[Extracted material — start]

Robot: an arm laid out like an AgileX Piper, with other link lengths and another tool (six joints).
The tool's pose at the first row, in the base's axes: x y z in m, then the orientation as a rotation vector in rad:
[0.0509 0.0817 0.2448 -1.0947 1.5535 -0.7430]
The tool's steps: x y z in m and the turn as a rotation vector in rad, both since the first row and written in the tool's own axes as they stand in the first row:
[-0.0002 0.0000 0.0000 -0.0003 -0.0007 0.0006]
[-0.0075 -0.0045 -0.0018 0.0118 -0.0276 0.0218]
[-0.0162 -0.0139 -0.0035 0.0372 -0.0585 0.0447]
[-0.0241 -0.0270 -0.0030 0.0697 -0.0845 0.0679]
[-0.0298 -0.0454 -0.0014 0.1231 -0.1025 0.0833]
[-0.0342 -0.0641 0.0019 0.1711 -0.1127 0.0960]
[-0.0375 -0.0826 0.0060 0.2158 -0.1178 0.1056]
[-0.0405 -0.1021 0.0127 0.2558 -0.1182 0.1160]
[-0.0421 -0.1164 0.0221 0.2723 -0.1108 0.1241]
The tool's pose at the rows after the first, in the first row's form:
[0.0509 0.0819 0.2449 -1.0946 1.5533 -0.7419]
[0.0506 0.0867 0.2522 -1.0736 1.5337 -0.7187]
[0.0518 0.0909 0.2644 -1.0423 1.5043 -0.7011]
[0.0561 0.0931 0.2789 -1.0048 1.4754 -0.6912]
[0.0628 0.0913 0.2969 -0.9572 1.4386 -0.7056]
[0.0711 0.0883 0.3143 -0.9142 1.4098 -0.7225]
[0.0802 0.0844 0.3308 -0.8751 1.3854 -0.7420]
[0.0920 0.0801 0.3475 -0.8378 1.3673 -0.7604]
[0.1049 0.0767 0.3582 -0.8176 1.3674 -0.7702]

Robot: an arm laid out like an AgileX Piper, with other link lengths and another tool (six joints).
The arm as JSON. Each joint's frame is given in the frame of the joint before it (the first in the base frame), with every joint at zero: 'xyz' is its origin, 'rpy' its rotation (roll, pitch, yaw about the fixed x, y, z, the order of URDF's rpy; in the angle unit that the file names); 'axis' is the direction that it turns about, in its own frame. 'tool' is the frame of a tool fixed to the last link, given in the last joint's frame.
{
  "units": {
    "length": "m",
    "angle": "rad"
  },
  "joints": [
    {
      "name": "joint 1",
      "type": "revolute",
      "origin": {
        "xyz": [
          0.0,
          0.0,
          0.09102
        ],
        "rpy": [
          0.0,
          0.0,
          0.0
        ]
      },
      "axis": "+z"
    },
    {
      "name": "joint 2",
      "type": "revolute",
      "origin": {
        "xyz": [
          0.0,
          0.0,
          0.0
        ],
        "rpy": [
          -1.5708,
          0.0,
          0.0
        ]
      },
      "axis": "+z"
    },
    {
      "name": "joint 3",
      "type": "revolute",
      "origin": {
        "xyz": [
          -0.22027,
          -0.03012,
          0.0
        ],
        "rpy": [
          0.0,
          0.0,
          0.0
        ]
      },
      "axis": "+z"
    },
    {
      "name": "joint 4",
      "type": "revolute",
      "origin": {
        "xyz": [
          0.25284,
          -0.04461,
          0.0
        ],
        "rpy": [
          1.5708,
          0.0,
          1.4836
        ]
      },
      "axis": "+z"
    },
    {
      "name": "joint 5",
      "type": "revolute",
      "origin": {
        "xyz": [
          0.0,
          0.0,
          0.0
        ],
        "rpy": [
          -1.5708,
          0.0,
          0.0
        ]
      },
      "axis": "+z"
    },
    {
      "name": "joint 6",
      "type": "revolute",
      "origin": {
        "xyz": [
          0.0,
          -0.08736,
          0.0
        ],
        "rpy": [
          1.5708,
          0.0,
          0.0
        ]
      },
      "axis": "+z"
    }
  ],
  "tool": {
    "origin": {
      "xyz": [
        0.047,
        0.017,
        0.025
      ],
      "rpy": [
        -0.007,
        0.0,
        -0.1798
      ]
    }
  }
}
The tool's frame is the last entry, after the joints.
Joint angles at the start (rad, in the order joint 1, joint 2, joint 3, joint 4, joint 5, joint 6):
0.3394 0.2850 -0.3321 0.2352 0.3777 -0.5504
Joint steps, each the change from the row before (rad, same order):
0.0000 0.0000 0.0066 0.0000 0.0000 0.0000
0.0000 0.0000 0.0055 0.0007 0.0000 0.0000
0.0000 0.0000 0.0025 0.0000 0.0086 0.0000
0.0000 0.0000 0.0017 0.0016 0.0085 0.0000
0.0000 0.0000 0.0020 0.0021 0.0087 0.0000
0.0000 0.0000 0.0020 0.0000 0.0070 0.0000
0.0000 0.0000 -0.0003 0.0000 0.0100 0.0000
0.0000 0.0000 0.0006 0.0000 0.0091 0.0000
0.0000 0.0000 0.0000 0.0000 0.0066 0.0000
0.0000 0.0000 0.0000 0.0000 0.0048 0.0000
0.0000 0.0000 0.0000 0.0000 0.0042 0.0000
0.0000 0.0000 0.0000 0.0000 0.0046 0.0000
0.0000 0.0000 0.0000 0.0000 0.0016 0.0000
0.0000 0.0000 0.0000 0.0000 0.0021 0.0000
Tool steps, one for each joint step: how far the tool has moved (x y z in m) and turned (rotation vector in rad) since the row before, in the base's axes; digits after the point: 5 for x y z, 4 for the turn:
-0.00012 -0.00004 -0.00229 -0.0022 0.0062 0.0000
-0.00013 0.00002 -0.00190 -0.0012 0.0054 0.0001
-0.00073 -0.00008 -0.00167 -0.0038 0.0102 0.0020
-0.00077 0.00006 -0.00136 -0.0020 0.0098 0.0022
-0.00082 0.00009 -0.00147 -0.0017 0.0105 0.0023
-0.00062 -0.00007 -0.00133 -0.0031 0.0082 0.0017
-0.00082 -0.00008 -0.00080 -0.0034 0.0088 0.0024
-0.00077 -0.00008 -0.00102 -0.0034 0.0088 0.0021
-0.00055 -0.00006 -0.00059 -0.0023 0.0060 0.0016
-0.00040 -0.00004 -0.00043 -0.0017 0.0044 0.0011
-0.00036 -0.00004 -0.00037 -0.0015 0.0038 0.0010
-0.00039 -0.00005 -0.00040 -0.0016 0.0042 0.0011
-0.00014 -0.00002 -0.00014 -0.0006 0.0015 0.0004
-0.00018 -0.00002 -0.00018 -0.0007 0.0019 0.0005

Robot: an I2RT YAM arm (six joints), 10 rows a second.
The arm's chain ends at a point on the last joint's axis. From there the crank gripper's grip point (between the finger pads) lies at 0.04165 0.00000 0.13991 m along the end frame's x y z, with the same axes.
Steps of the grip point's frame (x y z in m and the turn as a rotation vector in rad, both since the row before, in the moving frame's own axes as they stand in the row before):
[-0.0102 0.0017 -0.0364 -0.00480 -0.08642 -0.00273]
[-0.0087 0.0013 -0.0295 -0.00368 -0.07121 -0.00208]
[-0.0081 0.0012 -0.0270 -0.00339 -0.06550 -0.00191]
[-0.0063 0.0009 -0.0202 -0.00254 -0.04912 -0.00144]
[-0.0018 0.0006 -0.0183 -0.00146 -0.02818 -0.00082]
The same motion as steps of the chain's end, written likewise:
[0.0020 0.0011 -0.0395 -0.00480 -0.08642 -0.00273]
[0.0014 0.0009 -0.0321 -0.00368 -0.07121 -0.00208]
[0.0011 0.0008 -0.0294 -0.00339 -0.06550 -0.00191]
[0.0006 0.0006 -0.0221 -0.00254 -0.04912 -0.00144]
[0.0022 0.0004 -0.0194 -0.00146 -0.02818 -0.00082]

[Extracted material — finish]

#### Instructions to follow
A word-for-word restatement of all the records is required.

#### Task response
Robot: an arm laid out like an AgileX Piper, with other link lengths and another tool (six joints).
The tool's pose at the first row, in the base's axes: x y z in m, then the orientation as a rotation vector in rad:
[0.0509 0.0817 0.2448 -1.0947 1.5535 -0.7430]
The tool's steps: x y z in m and the turn as a rotation vector in rad, both since the first row and written in the tool's own axes as they stand in the first row:
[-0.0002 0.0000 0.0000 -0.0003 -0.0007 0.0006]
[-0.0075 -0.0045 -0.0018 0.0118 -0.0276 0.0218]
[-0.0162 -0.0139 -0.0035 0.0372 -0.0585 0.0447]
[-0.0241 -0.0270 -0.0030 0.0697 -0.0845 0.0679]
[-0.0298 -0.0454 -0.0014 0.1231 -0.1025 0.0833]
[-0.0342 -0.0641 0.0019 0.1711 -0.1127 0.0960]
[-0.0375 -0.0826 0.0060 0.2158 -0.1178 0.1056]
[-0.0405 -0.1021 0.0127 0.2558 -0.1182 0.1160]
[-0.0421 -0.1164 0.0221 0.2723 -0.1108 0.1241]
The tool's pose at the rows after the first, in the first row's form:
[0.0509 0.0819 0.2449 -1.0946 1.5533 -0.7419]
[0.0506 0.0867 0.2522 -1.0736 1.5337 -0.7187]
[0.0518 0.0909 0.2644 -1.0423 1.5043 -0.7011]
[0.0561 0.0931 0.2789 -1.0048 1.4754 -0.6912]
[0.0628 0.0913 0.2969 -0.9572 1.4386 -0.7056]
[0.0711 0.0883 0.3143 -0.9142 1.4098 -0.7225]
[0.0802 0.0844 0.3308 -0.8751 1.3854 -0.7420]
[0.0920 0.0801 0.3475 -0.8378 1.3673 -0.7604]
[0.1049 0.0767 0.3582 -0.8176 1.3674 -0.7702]

Robot: an arm laid out like an AgileX Piper, with other link lengths and another tool (six joints).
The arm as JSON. Each joint's frame is given in the frame of the joint before it (the first in the base frame), with every joint at zero: 'xyz' is its origin, 'rpy' its rotation (roll, pitch, yaw about the fixed x, y, z, the order of URDF's rpy; in the angle unit that the file names); 'axis' is the direction that it turns about, in its own frame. 'tool' is the frame of a tool fixed to the last link, given in the last joint's frame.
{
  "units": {
    "length": "m",
    "angle": "rad"
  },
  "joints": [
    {
      "name": "joint 1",
      "type": "revolute",
      "origin": {
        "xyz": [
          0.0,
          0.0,
          0.09102
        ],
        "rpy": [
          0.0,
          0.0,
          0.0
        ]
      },
      "axis": "+z"
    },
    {
      "name": "joint 2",
      "type": "revolute",
      "origin": {
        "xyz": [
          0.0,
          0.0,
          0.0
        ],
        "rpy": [
          -1.5708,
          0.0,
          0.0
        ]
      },
      "axis": "+z"
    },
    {
      "name": "joint 3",
      "type": "revolute",
      "origin": {
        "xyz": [
          -0.22027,
          -0.03012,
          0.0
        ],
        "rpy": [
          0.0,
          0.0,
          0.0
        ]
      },
      "axis": "+z"
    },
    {
      "name": "joint 4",
      "type": "revolute",
      "origin": {
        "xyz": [
          0.25284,
          -0.04461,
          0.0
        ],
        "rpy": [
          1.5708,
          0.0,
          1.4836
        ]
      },
      "axis": "+z"
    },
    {
      "name": "joint 5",
      "type": "revolute",
      "origin": {
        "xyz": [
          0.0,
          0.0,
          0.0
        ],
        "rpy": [
          -1.5708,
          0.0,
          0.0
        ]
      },
      "axis": "+z"
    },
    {
      "name": "joint 6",
      "type": "revolute",
      "origin": {
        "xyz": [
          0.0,
          -0.08736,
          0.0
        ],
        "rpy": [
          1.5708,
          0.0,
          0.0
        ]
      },
      "axis": "+z"
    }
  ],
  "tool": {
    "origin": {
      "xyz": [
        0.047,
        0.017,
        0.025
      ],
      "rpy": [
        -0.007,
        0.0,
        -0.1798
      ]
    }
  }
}
The tool's frame is the last entry, after the joints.
Joint angles at the start (rad, in the order joint 1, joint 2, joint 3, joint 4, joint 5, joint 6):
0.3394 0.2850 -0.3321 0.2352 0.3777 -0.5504
Joint steps, each the change from the row before (rad, same order):
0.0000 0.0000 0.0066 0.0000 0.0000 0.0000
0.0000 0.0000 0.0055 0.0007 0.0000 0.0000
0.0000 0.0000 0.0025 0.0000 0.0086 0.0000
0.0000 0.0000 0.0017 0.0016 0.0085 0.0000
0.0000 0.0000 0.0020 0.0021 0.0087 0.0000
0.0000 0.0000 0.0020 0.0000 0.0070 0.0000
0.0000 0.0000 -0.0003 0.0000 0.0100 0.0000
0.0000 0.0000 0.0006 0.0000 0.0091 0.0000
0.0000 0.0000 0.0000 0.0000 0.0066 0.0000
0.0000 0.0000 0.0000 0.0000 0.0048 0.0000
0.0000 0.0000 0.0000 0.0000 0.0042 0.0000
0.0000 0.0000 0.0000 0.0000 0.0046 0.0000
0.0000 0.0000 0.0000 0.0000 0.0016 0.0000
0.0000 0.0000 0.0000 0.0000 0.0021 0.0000
Tool steps, one for each joint step: how far the tool has moved (x y z in m) and turned (rotation vector in rad) since the row before, in the base's axes; digits after the point: 5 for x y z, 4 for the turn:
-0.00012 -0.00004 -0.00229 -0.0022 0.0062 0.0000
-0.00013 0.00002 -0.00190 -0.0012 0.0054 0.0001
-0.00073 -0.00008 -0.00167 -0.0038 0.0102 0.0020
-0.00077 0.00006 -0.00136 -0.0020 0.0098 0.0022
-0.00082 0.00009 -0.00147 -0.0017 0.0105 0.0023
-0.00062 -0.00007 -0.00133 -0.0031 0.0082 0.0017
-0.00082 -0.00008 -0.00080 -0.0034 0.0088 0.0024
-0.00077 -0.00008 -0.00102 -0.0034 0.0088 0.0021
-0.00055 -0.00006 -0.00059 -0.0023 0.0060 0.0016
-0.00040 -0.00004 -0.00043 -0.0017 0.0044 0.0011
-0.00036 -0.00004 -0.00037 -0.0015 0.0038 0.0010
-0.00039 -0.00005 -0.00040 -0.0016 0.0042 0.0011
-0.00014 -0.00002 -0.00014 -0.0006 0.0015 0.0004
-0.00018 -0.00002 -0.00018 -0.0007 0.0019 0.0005

Robot: an I2RT YAM arm (six joints), 10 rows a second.
The arm's chain ends at a point on the last joint's axis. From there the crank gripper's grip point (between the finger pads) lies at 0.04165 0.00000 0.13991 m along the end frame's x y z, with the same axes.
Steps of the grip point's frame (x y z in m and the turn as a rotation vector in rad, both since the row before, in the moving frame's own axes as they stand in the row before):
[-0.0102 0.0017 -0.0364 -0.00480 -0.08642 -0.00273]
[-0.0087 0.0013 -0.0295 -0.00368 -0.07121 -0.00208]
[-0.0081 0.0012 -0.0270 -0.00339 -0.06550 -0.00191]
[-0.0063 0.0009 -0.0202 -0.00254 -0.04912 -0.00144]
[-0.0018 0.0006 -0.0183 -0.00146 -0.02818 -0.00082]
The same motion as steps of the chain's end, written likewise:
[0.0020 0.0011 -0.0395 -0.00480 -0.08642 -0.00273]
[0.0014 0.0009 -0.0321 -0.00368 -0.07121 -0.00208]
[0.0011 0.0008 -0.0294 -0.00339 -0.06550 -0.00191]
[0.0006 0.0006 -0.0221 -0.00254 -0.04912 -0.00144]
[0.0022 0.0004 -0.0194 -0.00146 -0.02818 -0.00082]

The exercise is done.